In Flores v. Evergreen at San Diego, LLC (2007) 148 Cal.App.4th 581, defendants sought to compel arbitration of elder abuse claims brought regarding Mrs. Flores, whose husband signed an arbitration agreement at her admission to a skilled nursing facility. Mr. Flores did not have power of attorney over his wife.  The court stated that “[g]enerally, a person who is not a party to an arbitration agreement is not bound by it.”  The court cited to Garrison v.

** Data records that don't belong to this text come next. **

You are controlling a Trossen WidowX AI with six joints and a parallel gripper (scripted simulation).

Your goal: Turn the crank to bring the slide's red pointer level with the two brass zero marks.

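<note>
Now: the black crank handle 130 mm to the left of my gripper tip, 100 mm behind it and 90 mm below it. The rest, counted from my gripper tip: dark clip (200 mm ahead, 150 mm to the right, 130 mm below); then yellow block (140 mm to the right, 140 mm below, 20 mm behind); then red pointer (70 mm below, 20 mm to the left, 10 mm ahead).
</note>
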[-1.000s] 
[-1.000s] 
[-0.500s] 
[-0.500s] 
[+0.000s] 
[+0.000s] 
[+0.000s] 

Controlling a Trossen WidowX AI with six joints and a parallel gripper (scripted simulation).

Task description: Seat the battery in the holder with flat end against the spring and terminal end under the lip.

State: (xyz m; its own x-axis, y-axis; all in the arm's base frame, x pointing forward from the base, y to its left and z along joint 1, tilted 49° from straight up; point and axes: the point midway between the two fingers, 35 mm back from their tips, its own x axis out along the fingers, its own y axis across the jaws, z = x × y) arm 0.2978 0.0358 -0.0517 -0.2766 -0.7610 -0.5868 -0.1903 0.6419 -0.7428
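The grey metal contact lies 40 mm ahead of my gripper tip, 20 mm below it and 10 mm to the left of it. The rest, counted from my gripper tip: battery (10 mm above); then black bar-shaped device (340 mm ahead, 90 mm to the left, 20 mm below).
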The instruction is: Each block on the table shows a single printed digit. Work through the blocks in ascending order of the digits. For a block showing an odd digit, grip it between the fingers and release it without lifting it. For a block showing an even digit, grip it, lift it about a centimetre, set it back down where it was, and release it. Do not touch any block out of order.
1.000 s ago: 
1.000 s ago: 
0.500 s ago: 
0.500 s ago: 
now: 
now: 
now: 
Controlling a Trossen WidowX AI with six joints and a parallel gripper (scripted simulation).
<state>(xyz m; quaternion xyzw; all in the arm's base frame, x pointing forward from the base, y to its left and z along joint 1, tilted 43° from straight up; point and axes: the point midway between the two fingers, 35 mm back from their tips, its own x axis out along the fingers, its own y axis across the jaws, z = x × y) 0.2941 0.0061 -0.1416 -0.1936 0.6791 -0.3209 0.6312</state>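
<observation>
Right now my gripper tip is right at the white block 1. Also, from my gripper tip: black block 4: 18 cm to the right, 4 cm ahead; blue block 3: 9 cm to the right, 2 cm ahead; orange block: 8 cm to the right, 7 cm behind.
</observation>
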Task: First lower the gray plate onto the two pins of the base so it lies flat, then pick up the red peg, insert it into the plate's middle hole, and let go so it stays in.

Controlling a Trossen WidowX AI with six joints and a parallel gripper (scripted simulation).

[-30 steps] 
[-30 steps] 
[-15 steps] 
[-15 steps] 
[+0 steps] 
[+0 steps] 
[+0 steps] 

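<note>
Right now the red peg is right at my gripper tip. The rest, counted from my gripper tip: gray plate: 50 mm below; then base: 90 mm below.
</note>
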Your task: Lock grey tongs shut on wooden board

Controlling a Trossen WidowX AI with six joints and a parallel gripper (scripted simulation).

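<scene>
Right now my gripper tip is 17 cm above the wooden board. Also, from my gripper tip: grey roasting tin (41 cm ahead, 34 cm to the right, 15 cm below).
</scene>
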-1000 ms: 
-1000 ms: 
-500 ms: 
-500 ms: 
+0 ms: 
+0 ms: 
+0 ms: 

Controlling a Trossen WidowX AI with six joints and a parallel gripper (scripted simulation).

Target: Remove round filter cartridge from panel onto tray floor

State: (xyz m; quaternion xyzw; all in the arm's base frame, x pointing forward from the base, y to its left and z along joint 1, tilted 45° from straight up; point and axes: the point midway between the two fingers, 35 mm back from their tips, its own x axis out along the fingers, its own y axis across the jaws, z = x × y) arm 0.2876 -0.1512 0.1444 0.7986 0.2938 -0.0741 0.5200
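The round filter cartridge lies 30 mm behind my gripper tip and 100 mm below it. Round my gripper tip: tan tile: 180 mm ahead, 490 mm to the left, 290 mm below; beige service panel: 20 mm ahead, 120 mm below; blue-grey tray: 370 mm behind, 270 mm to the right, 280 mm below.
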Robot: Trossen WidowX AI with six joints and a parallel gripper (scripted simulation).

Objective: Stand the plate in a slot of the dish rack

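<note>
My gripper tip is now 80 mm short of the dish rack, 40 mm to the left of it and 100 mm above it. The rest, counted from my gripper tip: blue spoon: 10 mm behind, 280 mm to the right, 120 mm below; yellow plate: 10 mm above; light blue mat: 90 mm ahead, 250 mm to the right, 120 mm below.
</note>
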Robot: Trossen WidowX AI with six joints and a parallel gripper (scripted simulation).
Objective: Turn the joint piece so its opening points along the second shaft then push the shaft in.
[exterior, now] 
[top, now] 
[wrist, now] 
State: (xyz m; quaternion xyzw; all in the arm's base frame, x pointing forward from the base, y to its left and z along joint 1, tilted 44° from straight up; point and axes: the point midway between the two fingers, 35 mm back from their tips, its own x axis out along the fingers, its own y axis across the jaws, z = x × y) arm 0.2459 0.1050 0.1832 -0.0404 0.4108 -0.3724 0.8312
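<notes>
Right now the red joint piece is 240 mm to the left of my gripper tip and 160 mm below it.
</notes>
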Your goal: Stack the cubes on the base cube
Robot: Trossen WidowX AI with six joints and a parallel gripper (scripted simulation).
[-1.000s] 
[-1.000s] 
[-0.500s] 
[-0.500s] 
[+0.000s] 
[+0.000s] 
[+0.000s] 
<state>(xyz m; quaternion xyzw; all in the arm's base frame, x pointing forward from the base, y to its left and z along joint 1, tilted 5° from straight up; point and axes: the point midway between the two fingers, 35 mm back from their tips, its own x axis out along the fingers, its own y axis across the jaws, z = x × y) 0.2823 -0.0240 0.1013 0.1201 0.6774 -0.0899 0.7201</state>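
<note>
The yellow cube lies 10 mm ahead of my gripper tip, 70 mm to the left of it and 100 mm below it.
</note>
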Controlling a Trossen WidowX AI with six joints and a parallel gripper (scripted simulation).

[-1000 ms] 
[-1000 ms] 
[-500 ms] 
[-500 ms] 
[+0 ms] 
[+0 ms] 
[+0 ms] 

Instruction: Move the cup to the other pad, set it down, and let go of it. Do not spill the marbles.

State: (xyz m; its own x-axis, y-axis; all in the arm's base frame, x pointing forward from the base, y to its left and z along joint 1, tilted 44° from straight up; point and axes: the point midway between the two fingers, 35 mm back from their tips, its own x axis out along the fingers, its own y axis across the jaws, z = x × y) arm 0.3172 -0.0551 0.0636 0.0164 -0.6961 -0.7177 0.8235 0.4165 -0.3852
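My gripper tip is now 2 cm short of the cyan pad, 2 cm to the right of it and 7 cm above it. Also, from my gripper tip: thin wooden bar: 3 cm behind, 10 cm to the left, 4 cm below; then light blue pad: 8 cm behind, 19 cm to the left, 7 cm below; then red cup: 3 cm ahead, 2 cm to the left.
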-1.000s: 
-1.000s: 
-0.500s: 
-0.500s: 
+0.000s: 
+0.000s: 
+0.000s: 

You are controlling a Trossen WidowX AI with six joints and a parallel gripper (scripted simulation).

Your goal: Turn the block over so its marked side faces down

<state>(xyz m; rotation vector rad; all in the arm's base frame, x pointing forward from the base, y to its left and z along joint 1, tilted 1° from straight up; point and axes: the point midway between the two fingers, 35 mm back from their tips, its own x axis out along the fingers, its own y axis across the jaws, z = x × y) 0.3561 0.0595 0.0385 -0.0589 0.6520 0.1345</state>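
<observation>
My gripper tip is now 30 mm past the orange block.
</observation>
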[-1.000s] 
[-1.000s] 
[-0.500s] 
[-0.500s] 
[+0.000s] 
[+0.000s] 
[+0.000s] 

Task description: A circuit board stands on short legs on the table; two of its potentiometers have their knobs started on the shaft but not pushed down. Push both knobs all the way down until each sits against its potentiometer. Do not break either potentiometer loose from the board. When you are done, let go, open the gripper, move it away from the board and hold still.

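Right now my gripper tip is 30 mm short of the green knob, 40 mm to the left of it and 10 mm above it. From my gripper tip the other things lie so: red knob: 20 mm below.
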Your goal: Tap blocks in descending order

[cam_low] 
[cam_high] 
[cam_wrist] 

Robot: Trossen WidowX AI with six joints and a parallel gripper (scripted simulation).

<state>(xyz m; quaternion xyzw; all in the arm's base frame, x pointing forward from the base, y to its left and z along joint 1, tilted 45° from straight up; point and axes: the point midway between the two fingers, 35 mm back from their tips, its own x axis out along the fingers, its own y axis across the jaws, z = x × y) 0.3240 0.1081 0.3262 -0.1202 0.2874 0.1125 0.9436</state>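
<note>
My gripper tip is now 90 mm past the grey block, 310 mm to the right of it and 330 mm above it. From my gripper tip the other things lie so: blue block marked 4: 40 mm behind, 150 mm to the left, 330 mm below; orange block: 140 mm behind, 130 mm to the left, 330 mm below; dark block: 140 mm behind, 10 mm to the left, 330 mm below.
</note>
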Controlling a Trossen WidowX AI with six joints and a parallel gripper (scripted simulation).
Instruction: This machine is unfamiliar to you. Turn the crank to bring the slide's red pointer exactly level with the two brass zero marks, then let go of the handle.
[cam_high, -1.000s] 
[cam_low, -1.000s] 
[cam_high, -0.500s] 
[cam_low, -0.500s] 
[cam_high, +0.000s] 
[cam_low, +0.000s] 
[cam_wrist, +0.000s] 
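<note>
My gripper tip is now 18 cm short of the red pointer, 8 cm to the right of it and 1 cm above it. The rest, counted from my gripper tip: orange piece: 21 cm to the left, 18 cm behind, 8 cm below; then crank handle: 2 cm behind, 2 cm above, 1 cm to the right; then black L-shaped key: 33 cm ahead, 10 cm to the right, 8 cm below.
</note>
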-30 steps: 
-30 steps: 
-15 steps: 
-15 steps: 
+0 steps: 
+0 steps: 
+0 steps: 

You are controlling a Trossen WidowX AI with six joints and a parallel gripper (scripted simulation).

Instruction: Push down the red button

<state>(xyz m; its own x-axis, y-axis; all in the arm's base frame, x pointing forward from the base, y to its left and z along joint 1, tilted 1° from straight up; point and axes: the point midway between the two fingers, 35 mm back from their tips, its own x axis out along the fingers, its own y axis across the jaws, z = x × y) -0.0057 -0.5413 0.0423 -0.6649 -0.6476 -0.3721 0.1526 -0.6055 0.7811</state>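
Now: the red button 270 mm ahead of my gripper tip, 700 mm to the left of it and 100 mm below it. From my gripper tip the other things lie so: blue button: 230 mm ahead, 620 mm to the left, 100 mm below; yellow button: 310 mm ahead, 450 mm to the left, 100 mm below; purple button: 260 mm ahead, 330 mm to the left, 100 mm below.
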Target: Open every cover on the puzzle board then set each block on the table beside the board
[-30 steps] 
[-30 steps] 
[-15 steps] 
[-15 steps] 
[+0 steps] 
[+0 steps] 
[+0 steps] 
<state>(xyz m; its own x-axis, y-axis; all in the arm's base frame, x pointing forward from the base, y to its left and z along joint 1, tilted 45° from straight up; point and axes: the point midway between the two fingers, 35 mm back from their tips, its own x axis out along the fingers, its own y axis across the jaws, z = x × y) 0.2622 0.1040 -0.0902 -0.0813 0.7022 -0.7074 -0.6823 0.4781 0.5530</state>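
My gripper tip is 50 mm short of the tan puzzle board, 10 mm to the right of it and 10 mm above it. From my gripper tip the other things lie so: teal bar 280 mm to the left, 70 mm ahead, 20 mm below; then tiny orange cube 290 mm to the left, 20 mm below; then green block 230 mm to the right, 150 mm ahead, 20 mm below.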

Superior Court (2005) 132 Cal.App.4th 253, 265, where, in contrast, the Court held that proof of a daughter’s durable power of attorney to make health care decisions for her mother was sufficient to allow her to bind her mother to an arbitration agreement in the health care facility’s admission documents. (Id. at 587.)

 

As noted above, Defendant here only presents an incomplete and unsigned authorization to represent Decedent with respect to her application for Medicare benefits.  There is no evidence of any intent on the part of Decedent to confer agency on Plaintiff with respect to healthcare or legal decisions.

 

As a result, the Court finds that Defendant has failed to show a valid agreement to arbitrate the claims asserted in this matter. 

 

Plaintiff is ordered to give notice.